Report, as a single figure, how many lines in the records below include "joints".
====== Material shown ======
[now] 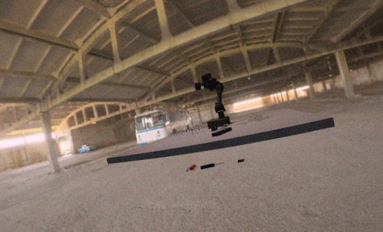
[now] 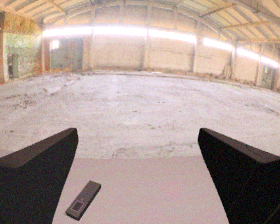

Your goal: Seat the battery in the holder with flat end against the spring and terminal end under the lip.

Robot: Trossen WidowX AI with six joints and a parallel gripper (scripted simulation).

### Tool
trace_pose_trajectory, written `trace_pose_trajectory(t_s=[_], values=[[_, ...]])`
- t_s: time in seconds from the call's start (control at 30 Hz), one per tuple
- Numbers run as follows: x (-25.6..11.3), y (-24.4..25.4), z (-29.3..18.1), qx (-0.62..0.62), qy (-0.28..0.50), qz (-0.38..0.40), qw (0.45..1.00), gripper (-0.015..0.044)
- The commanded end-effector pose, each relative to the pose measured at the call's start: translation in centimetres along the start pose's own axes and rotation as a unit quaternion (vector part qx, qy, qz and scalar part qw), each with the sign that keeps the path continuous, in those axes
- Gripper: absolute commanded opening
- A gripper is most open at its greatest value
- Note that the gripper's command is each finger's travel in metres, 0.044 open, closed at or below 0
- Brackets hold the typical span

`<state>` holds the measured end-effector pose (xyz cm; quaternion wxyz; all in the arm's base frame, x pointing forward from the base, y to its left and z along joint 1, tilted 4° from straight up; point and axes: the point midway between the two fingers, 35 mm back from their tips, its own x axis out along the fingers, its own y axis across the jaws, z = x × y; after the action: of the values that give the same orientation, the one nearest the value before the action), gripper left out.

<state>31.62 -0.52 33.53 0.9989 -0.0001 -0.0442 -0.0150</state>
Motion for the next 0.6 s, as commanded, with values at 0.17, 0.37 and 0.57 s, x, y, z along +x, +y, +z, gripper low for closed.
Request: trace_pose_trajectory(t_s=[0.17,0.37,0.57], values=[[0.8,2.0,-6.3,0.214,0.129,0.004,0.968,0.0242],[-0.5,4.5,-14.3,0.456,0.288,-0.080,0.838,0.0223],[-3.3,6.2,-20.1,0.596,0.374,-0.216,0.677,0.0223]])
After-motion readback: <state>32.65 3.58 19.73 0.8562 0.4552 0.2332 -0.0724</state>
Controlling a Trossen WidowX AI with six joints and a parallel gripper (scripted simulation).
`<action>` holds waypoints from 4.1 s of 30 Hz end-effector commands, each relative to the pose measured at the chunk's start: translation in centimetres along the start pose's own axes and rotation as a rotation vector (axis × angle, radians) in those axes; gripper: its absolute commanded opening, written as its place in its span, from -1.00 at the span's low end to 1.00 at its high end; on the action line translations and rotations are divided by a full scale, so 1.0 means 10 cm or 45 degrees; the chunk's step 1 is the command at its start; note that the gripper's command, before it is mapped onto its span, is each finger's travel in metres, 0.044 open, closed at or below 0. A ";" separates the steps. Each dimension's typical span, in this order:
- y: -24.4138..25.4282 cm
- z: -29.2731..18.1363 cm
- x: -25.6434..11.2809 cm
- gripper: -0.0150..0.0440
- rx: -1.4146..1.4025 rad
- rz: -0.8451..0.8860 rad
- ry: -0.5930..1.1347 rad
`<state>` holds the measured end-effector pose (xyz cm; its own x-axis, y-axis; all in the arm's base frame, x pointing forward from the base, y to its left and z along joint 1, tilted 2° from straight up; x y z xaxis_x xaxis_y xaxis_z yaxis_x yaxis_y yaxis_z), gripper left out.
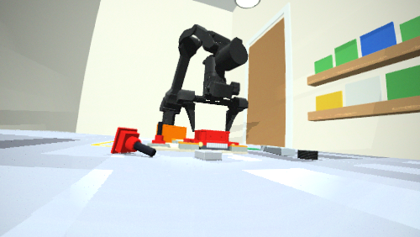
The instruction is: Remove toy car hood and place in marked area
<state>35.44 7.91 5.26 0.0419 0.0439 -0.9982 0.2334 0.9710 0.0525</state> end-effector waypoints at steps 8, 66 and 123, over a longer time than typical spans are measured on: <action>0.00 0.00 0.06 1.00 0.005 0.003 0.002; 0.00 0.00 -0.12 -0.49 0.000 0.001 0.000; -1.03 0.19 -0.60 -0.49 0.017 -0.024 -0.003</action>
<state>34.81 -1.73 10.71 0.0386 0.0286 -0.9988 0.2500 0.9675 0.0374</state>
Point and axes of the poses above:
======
■ Response below:
2